:: Exercise aim ::
Lines with the word "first" are the answer; copy each of them from the data below.

:: Exercise input ::
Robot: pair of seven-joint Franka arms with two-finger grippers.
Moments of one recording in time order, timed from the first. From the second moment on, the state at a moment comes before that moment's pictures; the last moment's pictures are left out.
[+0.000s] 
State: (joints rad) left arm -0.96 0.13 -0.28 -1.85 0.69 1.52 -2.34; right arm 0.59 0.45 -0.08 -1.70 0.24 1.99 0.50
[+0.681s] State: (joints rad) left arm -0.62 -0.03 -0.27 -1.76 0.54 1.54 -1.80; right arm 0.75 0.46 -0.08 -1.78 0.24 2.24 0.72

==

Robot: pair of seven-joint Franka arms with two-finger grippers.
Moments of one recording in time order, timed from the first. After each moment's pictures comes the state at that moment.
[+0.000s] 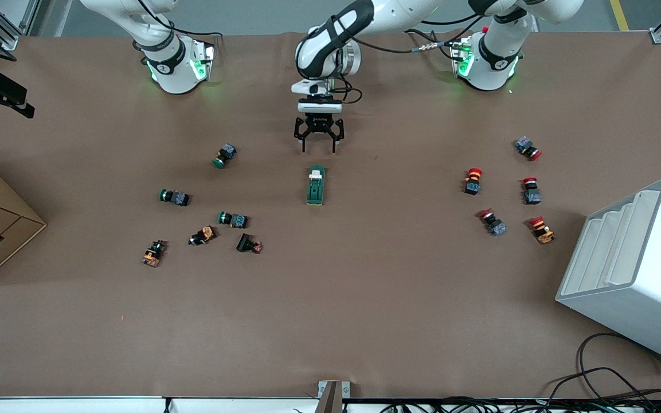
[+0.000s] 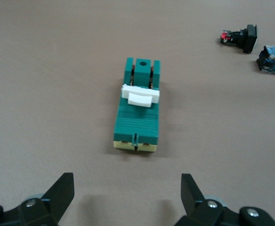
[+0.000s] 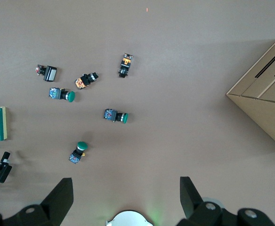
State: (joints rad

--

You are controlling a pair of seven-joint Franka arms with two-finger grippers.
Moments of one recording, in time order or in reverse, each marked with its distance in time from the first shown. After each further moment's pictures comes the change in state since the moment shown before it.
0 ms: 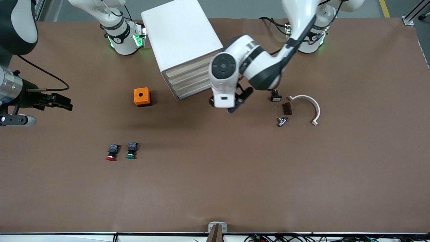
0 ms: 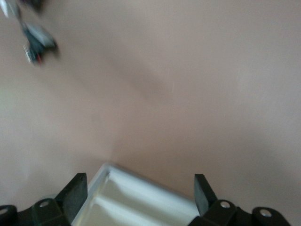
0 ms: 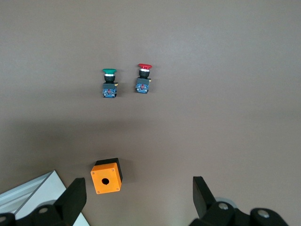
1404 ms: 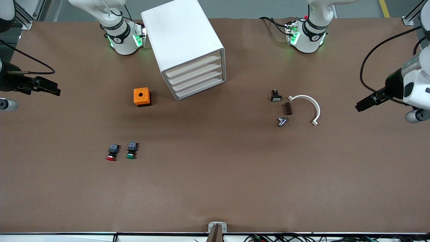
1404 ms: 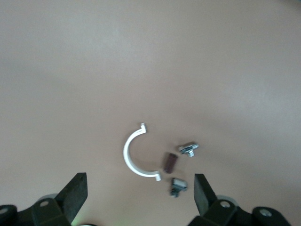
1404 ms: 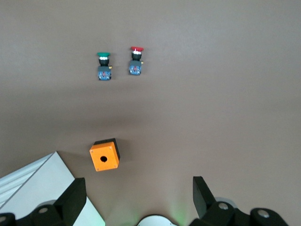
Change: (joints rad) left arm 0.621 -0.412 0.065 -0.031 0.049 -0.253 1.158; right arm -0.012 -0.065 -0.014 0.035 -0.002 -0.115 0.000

:: Response to this exercise ::
Moments of one recording in time order, timed from the first. From the second moment on, the state at a moment comes before that moment's pictures; the last moment's pictures are left out.
Moments of one recording in time order, timed from the first. After each moment's pictures comes the state at that moment.
Moments of one recording, in time order or in reverse, each marked with its distance in time from the first shown. After each further moment's pictures comes the change in state since the moment shown before it.

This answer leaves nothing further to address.